Ella buscaba su luna de miel. Sentía que él siempre se la había negado, que la había llenado de excusas y desencuentros, que su reloj no marcaba horas para ella. Por eso tan pronto como llegó a la conclusión que aún quedaba mucho por vivir, tomó esa maleta vieja y se deshizo de ella. Como los vikingos, le hizo un funeral a todos los recuerdos de esos años que parecían muertos tras días de nada. La maleta flotó hacia el olvido siguiendo la corriente. Escribió una carta para que ninguna de las ideas de todos esos años se le olvidaran. Una vez terminó las siete páginas de postergaciones y promesas incumplidas, las tiró al basurero y les prendió fuego. Miró por largo rato los discos de tapas oscuras mientras se preguntaba que los pudo unir por tanto tiempo. Ese día se quedó fija en su mente, el día que entendió que su vida no le pertenecía, que las pautas las dictaba desde el silencio y la omisión. No podía entenderlo. Ya no recordaba las campanas de semana santa ni el amor con vista al mar. Ya no recordaba que era el amor o sentirse feliz. Una vida propia, eso era todo lo que necesitaba.

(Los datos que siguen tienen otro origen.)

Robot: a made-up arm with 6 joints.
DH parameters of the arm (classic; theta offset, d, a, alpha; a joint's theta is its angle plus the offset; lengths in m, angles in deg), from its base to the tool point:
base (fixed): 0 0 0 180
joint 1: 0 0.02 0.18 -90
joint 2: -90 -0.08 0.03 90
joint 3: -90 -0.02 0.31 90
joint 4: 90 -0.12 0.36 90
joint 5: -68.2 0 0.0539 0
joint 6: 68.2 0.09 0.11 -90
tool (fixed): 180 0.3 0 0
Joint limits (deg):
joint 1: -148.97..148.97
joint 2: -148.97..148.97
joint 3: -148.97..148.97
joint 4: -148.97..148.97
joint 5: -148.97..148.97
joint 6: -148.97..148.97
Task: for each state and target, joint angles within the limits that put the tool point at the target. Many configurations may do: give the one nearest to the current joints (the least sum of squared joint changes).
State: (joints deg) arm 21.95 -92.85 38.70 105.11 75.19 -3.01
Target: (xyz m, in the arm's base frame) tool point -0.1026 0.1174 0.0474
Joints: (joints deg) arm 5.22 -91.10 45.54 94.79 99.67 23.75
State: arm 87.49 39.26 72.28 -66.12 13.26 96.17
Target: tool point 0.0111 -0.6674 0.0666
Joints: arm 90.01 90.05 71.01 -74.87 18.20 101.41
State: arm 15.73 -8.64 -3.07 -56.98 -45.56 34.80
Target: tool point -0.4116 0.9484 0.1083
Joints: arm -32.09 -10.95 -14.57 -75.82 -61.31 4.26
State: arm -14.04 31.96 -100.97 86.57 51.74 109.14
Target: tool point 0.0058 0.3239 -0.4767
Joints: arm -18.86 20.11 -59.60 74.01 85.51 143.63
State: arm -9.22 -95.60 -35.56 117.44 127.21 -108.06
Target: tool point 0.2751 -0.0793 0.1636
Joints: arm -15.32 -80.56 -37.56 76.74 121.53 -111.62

Miraba la calle a través del ventanal del café. La gente pasaba, como cada febrero, embobada en el espíritu romántico de San Valentín. No lograba comprender. Sus pensamientos divagaban y procrastinaban sin encontrar una respuesta que, por evidente, no quería ver. No tenía miedo a morir, tenía miedo a que hubiese algo peor que eso. Quizás pensaba en sentirse muerto en vida. Consciente de que tu interior está vacío de toda esperanza y felicidad.

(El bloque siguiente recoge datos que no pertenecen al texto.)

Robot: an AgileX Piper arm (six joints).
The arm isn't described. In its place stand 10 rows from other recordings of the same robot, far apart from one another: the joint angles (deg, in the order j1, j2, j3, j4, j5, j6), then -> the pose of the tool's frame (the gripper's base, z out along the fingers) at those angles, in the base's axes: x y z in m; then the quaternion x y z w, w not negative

Cerró la puerta y lanzo las llaves a lo lejos. Caminó determinada a no mirar hacia atrás hasta subirse al taxi que la esperaba. Era tiempo de vivir.

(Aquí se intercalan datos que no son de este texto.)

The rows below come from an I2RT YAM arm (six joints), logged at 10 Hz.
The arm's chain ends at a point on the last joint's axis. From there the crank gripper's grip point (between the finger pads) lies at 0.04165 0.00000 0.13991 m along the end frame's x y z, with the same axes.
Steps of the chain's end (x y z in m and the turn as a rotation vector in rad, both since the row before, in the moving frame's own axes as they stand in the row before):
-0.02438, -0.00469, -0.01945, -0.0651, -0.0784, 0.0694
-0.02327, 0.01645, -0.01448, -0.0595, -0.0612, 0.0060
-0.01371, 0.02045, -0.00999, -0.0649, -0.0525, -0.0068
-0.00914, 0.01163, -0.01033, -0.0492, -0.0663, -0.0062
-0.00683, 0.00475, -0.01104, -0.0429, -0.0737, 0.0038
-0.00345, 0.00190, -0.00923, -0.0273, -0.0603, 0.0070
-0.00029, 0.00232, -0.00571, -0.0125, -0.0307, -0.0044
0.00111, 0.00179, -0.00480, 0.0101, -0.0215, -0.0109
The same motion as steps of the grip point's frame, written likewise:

Desembarcamos y tomamos un bus que tras dos horas de viaje llegó a nuestra primera parada. Era enero, pero la ciudad estaba a oscuras a las cuatro de la tarde. Frente al hotel había un restaurante de comida thai que incluía bar abierto. Nos fuimos a acostar después de varias horas de conversar sobre lo mismo una y otra vez. Hicimos el amor por horas y nos dijimos ardientes palabras hasta que amaneció. Ella se escabulló en mi sueño y al aroma del café nada recordaba de nuestra noche en llamas. Entendí, mientras ella miraba a la calle a través del ventanal del hotel, que nada volvería a ser como cuando las campanas de la iglesia adornaban nuestro amor. Que debíamos elegir entre poblar nuestra vida de recuerdos o quemar todo y empezar de nuevo.